[[ MATERIAL SHOWN open ]]

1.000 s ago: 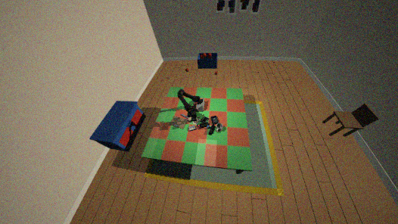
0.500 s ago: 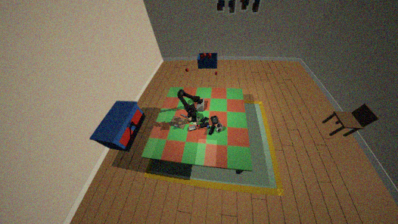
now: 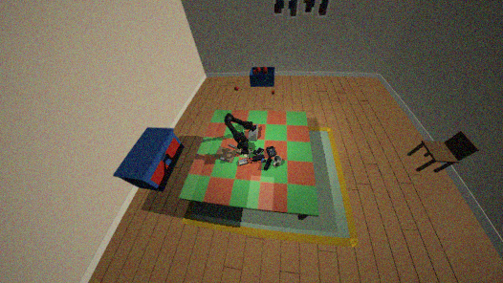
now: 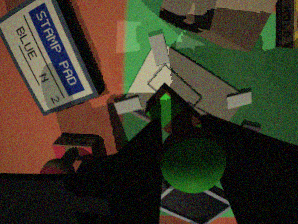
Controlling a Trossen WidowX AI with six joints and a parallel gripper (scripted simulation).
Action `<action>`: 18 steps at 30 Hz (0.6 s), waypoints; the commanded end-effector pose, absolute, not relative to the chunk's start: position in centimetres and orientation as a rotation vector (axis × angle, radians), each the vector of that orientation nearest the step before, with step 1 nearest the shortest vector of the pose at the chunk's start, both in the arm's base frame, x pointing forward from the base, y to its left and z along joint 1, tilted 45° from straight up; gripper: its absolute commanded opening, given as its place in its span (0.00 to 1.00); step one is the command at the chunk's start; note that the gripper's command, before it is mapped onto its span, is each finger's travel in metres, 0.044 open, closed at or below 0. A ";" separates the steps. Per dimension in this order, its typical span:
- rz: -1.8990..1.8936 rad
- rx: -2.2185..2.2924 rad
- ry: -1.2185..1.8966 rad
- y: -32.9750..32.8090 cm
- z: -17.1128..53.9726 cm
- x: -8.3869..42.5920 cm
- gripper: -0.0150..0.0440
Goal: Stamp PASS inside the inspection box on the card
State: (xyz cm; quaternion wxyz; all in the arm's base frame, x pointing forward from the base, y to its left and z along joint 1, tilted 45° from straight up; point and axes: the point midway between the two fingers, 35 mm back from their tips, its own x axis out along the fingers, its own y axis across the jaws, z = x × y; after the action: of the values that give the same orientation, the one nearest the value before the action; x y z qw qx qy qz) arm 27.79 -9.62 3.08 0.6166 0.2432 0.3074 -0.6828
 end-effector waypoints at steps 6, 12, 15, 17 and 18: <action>-1.572 0.549 0.710 -10.1 2.6 27.6 0.25; -1.572 0.549 0.709 -10.4 2.3 27.5 0.25; -1.572 0.548 0.709 -10.6 2.2 27.5 0.25; -1.572 0.548 0.709 -10.7 2.1 27.5 0.25; -1.572 0.548 0.708 -10.7 2.0 27.5 0.25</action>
State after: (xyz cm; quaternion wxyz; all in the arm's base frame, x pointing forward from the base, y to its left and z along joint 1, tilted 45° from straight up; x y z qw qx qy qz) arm 27.62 -10.46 2.24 0.6174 0.2424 0.3064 -0.6827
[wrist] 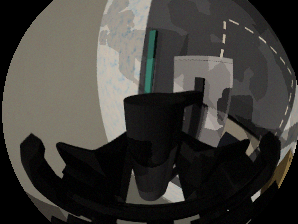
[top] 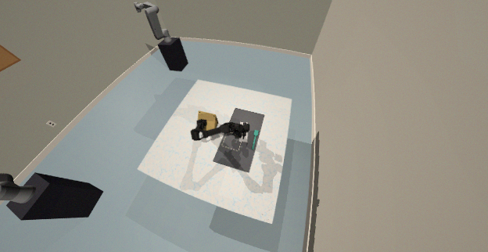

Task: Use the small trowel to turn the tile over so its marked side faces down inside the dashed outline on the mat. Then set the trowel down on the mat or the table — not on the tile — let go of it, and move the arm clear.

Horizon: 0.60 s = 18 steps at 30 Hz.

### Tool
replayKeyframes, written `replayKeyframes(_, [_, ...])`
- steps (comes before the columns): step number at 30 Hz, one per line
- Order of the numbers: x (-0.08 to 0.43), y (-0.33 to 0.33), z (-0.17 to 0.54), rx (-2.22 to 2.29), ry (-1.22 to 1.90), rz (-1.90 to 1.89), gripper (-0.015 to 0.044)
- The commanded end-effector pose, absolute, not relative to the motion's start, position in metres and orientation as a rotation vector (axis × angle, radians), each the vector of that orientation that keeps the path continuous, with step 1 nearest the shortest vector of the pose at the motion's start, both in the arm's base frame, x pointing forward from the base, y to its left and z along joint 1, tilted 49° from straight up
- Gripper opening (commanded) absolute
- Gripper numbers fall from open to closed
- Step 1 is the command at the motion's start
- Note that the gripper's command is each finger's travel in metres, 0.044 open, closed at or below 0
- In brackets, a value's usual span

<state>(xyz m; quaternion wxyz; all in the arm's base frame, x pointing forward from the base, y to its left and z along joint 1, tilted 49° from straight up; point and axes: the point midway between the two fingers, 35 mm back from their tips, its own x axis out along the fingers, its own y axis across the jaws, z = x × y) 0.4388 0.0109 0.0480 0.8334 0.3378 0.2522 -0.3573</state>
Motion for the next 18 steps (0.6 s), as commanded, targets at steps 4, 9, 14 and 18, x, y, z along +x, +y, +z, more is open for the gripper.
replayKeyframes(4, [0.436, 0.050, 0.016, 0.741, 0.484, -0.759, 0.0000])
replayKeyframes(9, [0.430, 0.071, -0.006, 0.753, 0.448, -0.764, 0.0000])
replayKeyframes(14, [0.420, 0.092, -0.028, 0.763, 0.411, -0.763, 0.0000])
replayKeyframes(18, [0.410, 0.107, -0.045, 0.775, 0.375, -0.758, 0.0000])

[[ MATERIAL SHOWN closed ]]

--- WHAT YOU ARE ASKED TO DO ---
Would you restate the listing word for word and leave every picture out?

--- ANSWER SECTION ---
1.000 s ago: 
0.500 s ago: 
now: 
now: 
Controlling a Trossen WidowX AI with six joints and a parallel gripper (scripted simulation).
Action `<action>`: 18 steps at 30 Hz (0.6 s), waypoints; the commanded end-effector pose, absolute, not relative to the chunk's start: position in centimetres and orientation as a rotation vector (axis × angle, radians), each the vector of that orientation nearest the step before, with step 1 nearest the shortest vector of the pose at the chunk's start, both in the arm's base frame, x pointing forward from the base, y to its left and z along joint 1, tilted 45° from straight up; gripper: its absolute commanded opening, given as its place in its span (0.00 to 1.00); step one is the command at the chunk's start; note that the gripper's command, before it is mapped onto its span, is each finger's travel in metres, 0.044 open, closed at or below 0. A ";" separates the steps. Per dimension in this order, its typical span:
- rz: -1.8990..1.8936 rad
- rx: -2.2185..2.2924 rad
- ry: -1.2185..1.8966 rad
- y: -32.9750..32.8090 cm
- z: -17.1128..53.9726 cm
- x: -8.3869..42.5920 cm
- gripper: -0.0150..0.0440
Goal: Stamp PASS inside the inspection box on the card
State: (xyz cm; quaternion wxyz; all in the arm's base frame, x pointing forward from the base, y to its left and z along joint 1, tilted 45° from straight up; point and axes: the point midway between the two fingers, 35 mm back from their tips, its own x axis out along the fingers, its own y axis across the jaws, z = x × y; after the action: of the values that give the same orientation, the one nearest the value before the action; x y z qw qx qy qz) arm 27.79 -9.62 3.08 0.6166 0.2432 0.3074 -0.6828
 end-effector waypoints at steps 6, 12, 15, 17 and 18: <action>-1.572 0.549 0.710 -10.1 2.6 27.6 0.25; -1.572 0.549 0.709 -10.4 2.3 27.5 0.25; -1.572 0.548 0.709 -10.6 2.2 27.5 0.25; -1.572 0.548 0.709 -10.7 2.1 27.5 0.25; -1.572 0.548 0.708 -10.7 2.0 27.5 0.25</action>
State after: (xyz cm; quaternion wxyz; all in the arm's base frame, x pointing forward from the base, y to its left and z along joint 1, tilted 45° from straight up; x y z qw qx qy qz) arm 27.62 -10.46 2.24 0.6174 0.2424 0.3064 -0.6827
[wrist] 
[top] 

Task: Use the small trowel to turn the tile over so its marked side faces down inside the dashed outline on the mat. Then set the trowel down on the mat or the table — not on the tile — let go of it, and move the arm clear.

Horizon: 0.60 s = 18 steps at 30 Hz.

### Tool
replayKeyframes, written `replayKeyframes(_, [_, ...])`
- steps (comes before the columns): step number at 30 Hz, one per line
- Order of the numbers: x (-0.08 to 0.43), y (-0.33 to 0.33), z (-0.17 to 0.54), rx (-2.22 to 2.29), ry (-1.22 to 1.90), rz (-1.90 to 1.89), gripper (-0.015 to 0.044)
- The commanded end-effector pose, absolute, not relative to the motion's start, position in metres and orientation as a rotation vector (axis × angle, radians), each the vector of that orientation that keeps the path continuous, with step 1 nearest the shortest vector of the pose at the motion's start, both in the arm's base frame, x pointing forward from the base, y to its left and z along joint 1, tilted 49° from straight up
- Gripper opening (commanded) absolute
- Gripper numbers fall from open to closed
- Step 1 is the command at the motion's start
- Note that the gripper's command is each finger's travel in metres, 0.044 open, closed at or below 0
- In brackets, a value's usual span

<state>(xyz m; quaternion wxyz; all in the arm's base frame, x pointing forward from the base, y to its left and z along joint 1, tilted 49° from straight up; point and axes: the point midway between the two fingers, 35 mm back from their tips, its own x axis out along the fingers, its own y axis across the jaws, z = x × y) 0.4388 0.0109 0.0480 0.8334 0.3378 0.2522 -0.3573</state>
Motion for the next 18 steps (0.6 s), as commanded, targets at steps 4, 9, 14 and 18, x, y, z along +x, +y, +z, more is open for the gripper.
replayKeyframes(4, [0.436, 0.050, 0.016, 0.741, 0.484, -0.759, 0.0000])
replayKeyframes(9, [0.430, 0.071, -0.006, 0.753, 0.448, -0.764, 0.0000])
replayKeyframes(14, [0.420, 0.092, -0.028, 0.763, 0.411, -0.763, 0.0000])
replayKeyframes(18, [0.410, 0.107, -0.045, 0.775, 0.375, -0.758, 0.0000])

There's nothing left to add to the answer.